Today we celebrate the birth of Abraham Lincoln. Along with George Washington, Lincoln is considered our nation’s greatest president. Lincoln built his professional reputation through his private law practice. Here’s an account of Lincoln’s first courtroom victory, which happened even before he was a lawyer.
The tales of Lincoln riding the circuit in central Illinois as an attorney on what was then the American Frontier are truly legendary. He kept slips of notes and passages as well as bills and money stored in his trademark stovepipe hat. He once got an accused friend’s son acquitted of murder by impeaching the key prosecution witness with a copy of an Almanac recording how the moon had already set, contrary to the witness testifying to being able to see the nighttime assault due to the full moon. And, much of what we know of Lincoln’s time in Springfield, where he lived and maintained his law practice, is due to the documenting work of his law partner, William Herndon.
But, Lincoln’s first case is one that typically does not make the short list of his legal accomplishments, even though it happened before Lincoln had moved to Illinois and began his training to be a lawyer.
The difference between “middle” and “over”
Lincoln’s family relocated to Southern Indiana when he as just seven years old. There is where he grew to be a man and developed his love of reading and learning. There, too, was where he toiled in the physical labor required of a frontier farming family, which gave him his drive to seek a professional career.
With that drive, Lincoln engaged in many revenue-producing ventures, including one involving the river traffic along the Ohio River.
Lincoln began offering passage to those on the shore to the middle of the river to board passing steamboats, receiving payment that typically exceeded a full day’s wages of physical labor on the farms he worked. An established ferry business on the Kentucky side objected to Lincoln’s river taxi service and brought a challenge against him before a local justice of the peace.
The ferry-owner argued that Lincoln’s river taxi service violated Kentucky state law prohibiting unauthorized persons from carrying persons “over” the river. Representing himself, Lincoln argued that he was not in violation of the Kentucky law because he was only transporting people to the middle of the river, not all the way “over” the Ohio River.
Lincoln’s distinction of what the law prohibited versus how his river taxi’s service operated prevailed and the case was decided in his favor.

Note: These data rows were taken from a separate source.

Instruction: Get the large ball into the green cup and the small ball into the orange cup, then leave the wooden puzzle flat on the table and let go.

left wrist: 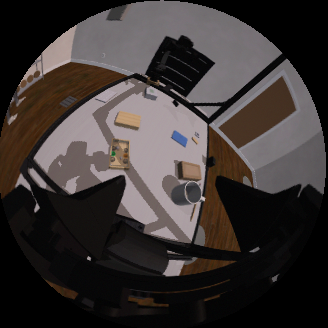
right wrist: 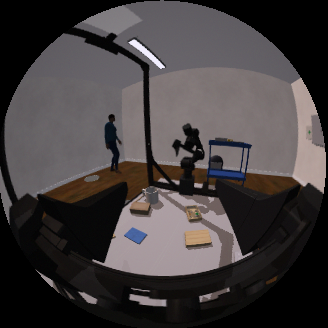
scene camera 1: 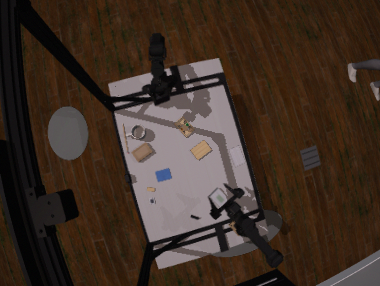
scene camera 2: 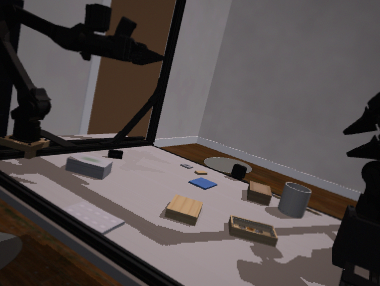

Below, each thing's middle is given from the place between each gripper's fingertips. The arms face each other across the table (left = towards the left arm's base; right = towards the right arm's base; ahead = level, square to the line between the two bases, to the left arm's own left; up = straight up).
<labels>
Right now the wooden puzzle (scene camera 2: 239, 227) is 260 mm below my left hand, 150 mm to the right of it and 60 mm ahead of it.
Now: the wooden puzzle 8 cm ahead of my right hand, 35 cm to the left of it and 35 cm below it.
</labels>
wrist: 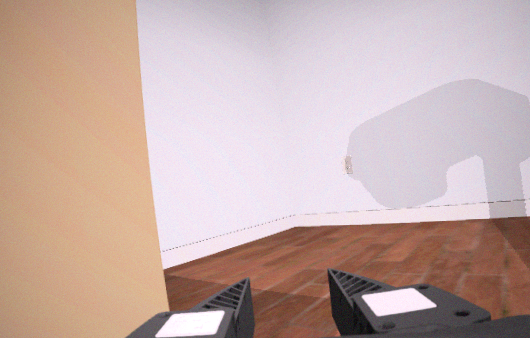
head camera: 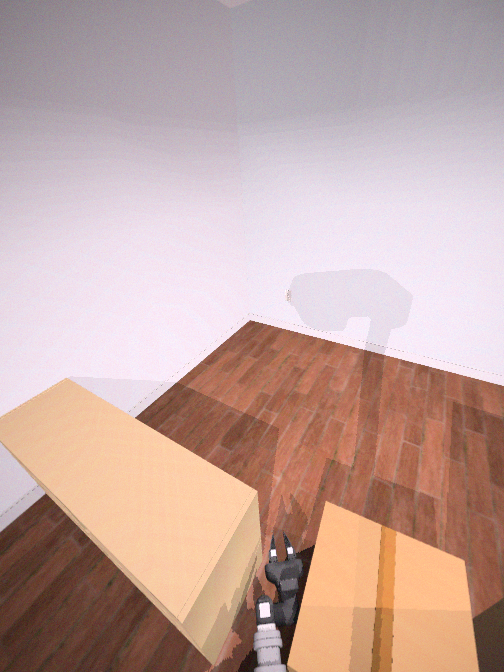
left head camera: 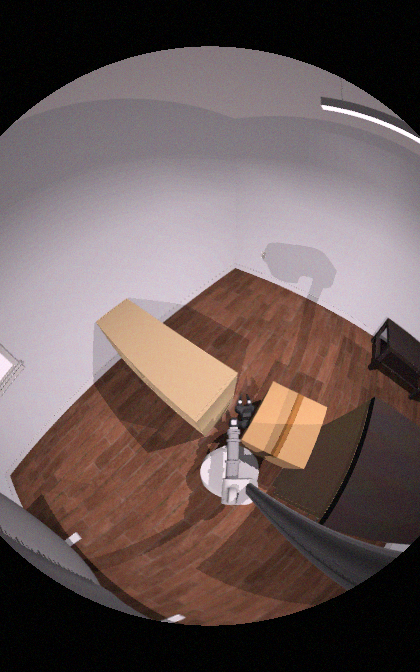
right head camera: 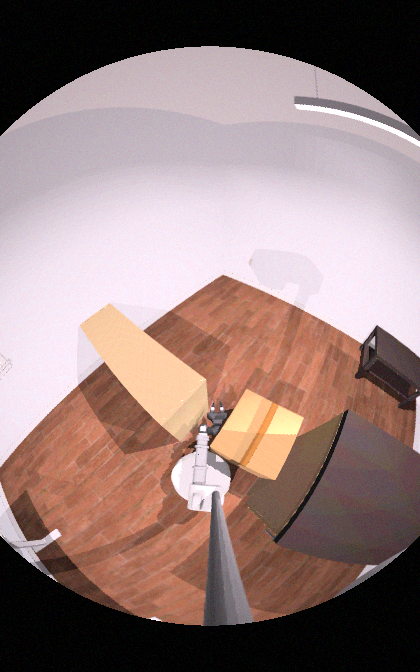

Regulation of transport services
Lincoln’s family had moved to Southern Indiana from his birthplace of Hodgensville, Kentucky. Illinois may be the “Land of Lincoln,” but Kentuckians are rightfully proud of their native son.
Lincoln’s river taxi case was heard over 180 years ago, but the challenges to state regulation of transport services continues to this day. Taxis are seeing their market control challenged by the likes of Uber and Lyft. Ambulance services regularly challenge one another’s operations through contests before the Office of Certificate of Need and the Kentucky Board of Emergency Medical Services. And, in the past few years, there has been an opening up of granting certificates to motor carriers, included disabled persons carriers, after an applicant to move household goods was successful in challenging the state regulation of these paid-for motor carriers.
On this day of commemorating Lincoln’s birth, his first legal victory serves as an example of an everyday citizen seeking to establish a business and challenging those who would bend state regulation to reduce competition.